What to produce
Go to the line holding "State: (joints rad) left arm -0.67" in the entries below and write out exactly every line down to and including the line holding "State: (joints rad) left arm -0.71".

Data extracts
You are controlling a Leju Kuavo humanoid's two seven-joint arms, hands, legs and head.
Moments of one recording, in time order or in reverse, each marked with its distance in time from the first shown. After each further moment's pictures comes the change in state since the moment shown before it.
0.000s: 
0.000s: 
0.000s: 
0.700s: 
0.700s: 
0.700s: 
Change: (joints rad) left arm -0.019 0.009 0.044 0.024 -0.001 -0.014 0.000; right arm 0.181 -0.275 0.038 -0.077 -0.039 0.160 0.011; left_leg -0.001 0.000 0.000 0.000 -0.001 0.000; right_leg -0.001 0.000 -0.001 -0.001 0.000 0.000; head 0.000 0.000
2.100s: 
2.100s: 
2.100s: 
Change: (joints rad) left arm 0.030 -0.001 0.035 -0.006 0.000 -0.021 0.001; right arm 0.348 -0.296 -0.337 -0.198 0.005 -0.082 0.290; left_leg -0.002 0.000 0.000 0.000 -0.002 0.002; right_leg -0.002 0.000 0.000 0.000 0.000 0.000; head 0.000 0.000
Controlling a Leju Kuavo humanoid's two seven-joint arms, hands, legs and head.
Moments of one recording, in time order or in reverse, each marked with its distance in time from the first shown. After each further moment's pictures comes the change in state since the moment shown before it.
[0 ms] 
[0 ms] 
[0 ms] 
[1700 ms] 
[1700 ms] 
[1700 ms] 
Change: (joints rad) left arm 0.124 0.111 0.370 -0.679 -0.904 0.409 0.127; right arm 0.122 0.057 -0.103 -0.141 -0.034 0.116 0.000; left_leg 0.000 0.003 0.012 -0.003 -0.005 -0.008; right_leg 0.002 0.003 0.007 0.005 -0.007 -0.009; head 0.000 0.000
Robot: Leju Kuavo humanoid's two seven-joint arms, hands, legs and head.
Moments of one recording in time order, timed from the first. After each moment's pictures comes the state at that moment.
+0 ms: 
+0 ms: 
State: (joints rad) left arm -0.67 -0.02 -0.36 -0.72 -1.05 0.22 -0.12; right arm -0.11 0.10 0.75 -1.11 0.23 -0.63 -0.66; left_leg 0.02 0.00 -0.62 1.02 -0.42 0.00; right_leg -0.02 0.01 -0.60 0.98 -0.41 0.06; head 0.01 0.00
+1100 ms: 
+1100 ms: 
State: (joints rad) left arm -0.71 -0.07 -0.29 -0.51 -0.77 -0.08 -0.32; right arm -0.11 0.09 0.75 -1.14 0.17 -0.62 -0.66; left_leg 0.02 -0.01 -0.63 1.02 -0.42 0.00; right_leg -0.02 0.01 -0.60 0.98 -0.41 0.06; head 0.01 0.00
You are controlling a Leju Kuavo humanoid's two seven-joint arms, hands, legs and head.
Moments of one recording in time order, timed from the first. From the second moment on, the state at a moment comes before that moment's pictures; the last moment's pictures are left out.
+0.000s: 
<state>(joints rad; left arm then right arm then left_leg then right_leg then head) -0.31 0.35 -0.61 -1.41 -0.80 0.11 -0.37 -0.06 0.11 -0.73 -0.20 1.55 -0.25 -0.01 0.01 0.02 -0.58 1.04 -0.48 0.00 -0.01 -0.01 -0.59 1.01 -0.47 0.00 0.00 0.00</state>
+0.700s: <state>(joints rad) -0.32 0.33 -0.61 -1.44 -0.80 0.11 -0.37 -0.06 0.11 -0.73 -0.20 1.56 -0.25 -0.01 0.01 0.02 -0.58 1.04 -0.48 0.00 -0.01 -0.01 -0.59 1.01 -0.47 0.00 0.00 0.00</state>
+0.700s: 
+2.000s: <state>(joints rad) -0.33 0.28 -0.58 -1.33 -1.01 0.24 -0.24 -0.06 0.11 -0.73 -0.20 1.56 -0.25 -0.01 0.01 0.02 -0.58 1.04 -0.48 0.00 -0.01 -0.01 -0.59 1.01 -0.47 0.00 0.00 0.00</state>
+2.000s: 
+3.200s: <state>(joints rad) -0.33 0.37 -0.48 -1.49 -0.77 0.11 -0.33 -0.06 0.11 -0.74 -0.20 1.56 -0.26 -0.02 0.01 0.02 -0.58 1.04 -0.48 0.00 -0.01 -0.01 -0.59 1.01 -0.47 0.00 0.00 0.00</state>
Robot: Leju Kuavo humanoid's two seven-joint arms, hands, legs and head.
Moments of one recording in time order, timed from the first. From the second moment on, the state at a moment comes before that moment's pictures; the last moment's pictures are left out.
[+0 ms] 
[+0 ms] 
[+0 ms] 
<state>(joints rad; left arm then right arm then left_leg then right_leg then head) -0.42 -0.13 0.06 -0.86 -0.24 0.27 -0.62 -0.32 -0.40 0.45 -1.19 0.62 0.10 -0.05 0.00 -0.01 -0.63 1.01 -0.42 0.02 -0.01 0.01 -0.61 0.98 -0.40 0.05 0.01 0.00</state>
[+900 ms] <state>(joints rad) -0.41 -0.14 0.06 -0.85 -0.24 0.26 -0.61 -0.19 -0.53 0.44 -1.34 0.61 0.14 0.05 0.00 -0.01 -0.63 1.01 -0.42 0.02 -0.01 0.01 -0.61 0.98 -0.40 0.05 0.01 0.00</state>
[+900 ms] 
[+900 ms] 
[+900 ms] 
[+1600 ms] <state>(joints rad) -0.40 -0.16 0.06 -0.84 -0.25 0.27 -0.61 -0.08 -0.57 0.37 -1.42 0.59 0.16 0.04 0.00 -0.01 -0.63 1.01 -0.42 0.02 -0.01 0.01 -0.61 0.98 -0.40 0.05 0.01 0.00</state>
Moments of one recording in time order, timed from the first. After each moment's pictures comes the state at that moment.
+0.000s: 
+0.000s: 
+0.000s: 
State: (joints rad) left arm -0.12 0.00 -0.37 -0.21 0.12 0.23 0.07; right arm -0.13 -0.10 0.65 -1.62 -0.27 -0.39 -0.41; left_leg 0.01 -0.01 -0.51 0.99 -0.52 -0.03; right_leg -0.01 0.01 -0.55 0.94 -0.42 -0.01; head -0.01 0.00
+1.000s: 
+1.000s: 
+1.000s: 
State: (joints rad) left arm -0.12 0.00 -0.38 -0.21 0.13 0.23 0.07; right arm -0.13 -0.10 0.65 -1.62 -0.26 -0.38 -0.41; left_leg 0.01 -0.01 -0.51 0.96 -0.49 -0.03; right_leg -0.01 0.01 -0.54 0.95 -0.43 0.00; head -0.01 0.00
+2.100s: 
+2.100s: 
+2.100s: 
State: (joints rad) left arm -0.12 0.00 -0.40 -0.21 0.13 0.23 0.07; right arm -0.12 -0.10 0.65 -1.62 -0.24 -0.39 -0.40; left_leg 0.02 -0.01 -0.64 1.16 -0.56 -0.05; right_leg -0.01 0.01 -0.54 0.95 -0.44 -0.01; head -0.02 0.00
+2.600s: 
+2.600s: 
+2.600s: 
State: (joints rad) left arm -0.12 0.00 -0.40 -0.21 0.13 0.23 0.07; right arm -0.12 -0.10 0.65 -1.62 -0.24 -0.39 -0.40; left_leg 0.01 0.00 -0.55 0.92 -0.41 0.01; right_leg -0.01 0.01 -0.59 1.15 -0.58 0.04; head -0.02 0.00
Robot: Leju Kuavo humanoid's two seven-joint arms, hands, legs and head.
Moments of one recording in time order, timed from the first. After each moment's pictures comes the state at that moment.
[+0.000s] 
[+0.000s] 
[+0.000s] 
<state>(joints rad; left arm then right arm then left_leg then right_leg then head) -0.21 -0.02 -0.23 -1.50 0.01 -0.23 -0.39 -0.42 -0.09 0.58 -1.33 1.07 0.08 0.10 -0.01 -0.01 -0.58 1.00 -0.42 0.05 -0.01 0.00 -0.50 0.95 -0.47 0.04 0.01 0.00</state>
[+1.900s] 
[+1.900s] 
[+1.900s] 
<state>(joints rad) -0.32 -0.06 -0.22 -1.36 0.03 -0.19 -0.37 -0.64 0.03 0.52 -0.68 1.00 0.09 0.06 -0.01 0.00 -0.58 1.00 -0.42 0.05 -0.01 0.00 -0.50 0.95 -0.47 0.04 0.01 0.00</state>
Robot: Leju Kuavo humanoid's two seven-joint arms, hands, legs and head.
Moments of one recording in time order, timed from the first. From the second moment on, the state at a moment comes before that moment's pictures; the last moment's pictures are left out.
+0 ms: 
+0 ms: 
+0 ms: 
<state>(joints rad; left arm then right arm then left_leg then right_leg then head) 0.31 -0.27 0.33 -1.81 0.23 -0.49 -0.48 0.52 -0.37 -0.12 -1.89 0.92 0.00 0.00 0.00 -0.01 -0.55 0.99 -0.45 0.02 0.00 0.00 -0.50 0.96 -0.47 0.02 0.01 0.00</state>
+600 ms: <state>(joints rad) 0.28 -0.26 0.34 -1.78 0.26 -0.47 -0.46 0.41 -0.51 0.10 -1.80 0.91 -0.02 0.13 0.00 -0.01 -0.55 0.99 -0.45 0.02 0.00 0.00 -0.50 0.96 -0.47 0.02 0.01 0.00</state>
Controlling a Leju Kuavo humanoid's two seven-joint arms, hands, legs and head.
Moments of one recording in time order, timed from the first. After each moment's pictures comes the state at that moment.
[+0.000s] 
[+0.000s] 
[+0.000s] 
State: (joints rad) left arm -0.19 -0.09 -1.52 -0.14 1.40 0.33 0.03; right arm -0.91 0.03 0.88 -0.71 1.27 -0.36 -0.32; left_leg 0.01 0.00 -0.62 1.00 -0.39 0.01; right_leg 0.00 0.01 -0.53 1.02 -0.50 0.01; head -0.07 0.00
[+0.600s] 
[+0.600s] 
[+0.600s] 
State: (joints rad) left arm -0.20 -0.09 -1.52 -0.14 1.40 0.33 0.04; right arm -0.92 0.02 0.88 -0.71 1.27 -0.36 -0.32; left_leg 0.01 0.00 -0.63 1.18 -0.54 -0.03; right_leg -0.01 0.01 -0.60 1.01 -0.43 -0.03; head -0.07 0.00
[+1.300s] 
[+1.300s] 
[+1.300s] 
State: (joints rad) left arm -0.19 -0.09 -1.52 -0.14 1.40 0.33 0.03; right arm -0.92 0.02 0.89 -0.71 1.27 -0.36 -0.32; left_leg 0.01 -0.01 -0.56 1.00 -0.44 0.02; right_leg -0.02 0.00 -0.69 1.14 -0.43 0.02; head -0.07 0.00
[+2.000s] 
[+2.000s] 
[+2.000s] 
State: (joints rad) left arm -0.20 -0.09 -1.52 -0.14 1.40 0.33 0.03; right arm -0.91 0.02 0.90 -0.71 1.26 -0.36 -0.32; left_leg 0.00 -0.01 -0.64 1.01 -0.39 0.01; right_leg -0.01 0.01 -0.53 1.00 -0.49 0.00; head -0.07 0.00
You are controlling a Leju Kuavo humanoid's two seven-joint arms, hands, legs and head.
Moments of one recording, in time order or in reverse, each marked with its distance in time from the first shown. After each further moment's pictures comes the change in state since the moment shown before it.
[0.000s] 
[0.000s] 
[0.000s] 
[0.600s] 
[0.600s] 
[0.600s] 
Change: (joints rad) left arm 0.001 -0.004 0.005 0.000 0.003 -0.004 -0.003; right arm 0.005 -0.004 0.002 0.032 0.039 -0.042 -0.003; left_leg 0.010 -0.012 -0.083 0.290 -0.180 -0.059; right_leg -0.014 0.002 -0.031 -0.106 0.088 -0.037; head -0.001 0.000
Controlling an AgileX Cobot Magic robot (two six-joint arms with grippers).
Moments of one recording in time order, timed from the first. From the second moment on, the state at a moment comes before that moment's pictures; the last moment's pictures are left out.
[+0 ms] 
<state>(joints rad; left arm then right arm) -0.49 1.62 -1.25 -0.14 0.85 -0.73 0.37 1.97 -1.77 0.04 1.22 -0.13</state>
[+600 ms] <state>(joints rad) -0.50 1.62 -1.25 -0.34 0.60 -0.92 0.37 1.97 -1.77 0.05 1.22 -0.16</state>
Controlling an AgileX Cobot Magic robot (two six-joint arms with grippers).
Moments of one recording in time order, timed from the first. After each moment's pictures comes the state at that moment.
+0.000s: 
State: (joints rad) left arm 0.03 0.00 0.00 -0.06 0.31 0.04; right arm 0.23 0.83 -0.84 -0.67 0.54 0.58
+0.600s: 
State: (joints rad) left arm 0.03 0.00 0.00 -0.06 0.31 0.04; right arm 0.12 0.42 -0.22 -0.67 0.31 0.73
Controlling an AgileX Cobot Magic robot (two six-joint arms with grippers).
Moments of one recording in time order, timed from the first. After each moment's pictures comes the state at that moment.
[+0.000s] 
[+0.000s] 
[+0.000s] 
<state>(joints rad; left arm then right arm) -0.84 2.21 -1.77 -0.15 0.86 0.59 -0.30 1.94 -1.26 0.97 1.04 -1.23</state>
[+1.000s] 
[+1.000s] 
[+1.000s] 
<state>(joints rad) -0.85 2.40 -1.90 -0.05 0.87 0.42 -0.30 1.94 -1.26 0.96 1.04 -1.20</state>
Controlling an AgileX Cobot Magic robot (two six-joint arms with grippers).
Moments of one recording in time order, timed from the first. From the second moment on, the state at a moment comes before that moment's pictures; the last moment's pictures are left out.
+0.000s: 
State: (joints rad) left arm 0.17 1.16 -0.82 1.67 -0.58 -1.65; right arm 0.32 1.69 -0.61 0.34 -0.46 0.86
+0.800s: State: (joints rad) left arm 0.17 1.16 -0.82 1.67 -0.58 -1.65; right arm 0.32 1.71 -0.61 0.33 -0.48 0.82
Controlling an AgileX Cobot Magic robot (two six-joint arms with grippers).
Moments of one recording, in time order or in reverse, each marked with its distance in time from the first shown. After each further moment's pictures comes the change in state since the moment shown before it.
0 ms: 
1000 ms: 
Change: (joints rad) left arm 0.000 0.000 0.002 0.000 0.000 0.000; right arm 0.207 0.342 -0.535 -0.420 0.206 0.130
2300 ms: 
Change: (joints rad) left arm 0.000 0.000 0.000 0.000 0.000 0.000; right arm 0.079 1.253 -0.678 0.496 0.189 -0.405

Finished exercise
State: (joints rad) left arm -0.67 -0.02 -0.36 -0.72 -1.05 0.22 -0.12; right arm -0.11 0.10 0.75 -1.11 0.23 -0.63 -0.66; left_leg 0.02 0.00 -0.62 1.02 -0.42 0.00; right_leg -0.02 0.01 -0.60 0.98 -0.41 0.06; head 0.01 0.00
+1100 ms: 
+1100 ms: 
State: (joints rad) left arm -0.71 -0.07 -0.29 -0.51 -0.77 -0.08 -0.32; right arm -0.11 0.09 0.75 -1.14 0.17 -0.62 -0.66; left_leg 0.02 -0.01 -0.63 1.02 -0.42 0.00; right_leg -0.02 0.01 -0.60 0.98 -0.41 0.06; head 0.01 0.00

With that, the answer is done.